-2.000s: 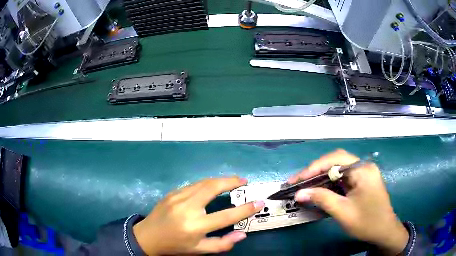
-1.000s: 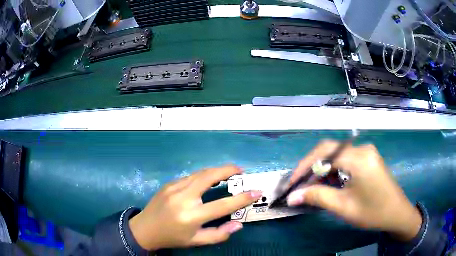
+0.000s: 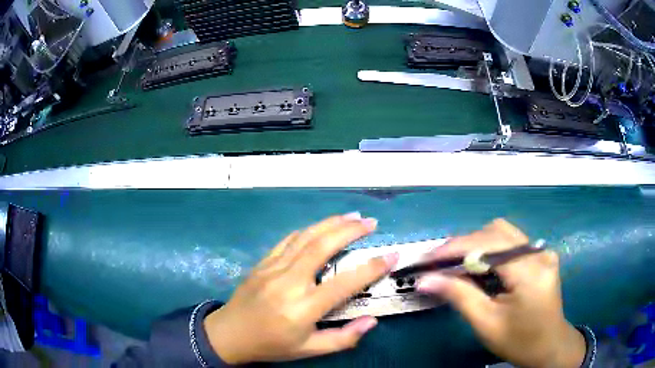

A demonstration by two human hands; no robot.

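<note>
A pale fixture plate (image 3: pixel 381 305) lies on the green bench mat in front of me, with black holes and slots on its top. My left hand (image 3: pixel 298 291) rests over its left end, index fingertip on the top face, thumb and other fingers around the edges. My right hand (image 3: pixel 503 287) holds dark, slim tweezers (image 3: pixel 510 254) with a pale band, like a pen. The tweezers point left at the plate's middle, close to my left index fingertip. My right hand covers the plate's right end. Any small component at the tip is too small to tell.
A white rail (image 3: pixel 302 170) separates the mat from the green conveyor belt (image 3: pixel 334 108). Dark fixture plates (image 3: pixel 251 110) sit on the belt. Silver guide arms (image 3: pixel 420 144) are at right. A dark ribbed stack (image 3: pixel 237 16) and machines (image 3: pixel 531 32) stand behind. A black tray (image 3: pixel 24 244) is at far left.
The plates on the belt have shifted right. My left hand has moved right and covers more of the worked plate. The tweezers have tilted flatter, and their tip has moved along the plate.
</note>
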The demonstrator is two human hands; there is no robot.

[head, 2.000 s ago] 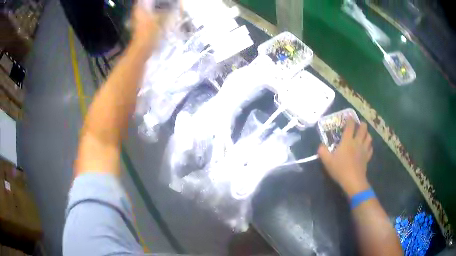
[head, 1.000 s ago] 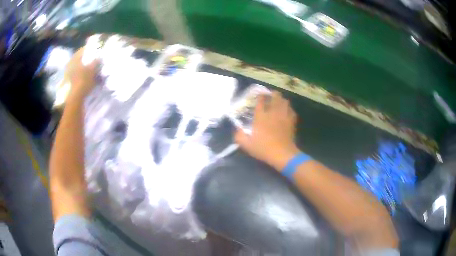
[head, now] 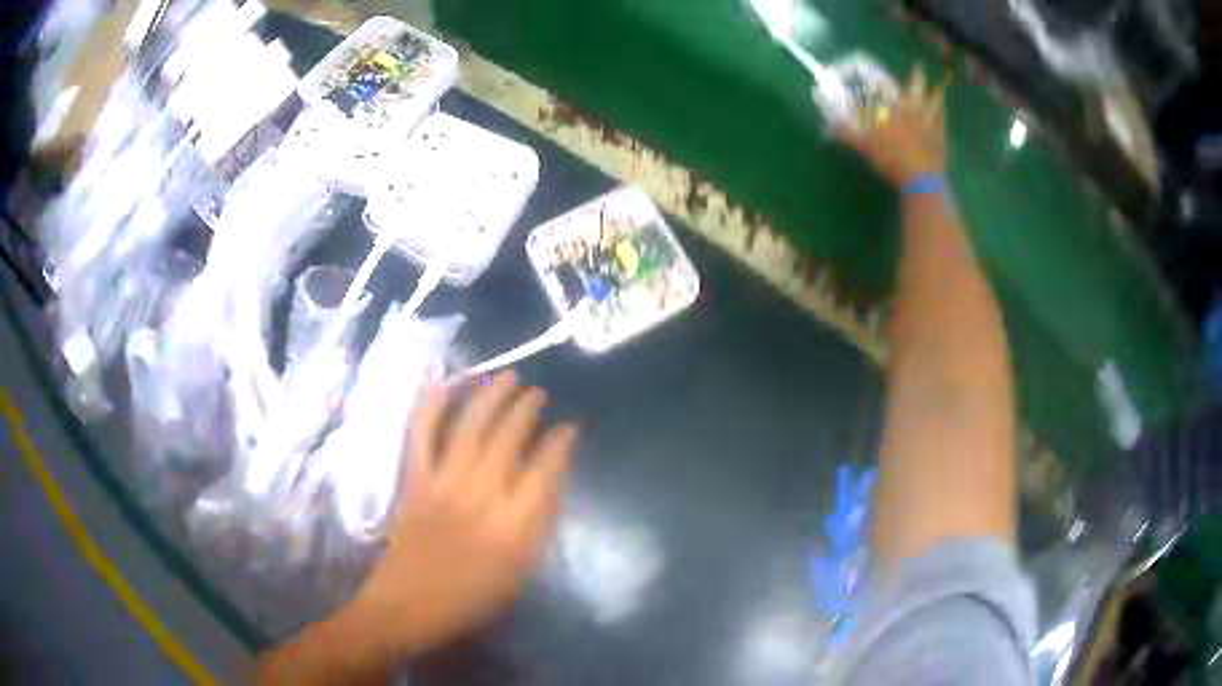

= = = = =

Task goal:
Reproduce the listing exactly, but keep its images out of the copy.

Your response:
-2.000s: 
-1.000s: 
+0.000s: 

A demonstration by two human hands; no robot.

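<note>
A pale fixture plate (image 3: pixel 381 305) lies on the green bench mat in front of me, with black holes and slots on its top. My left hand (image 3: pixel 298 291) rests over its left end, index fingertip on the top face, thumb and other fingers around the edges. My right hand (image 3: pixel 503 287) holds dark, slim tweezers (image 3: pixel 510 254) with a pale band, like a pen. The tweezers point left at the plate's middle, close to my left index fingertip. My right hand covers the plate's right end. Any small component at the tip is too small to tell.
A white rail (image 3: pixel 302 170) separates the mat from the green conveyor belt (image 3: pixel 334 108). Dark fixture plates (image 3: pixel 251 110) sit on the belt. Silver guide arms (image 3: pixel 420 144) are at right. A dark ribbed stack (image 3: pixel 237 16) and machines (image 3: pixel 531 32) stand behind. A black tray (image 3: pixel 24 244) is at far left.
The plates on the belt have shifted right. My left hand has moved right and covers more of the worked plate. The tweezers have tilted flatter, and their tip has moved along the plate.
</note>
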The demonstrator is two human hands; there is no robot.

[head, 2.000 s ago] 
[head, 1.000 s ago] 
[head, now] 

The output given here is complete.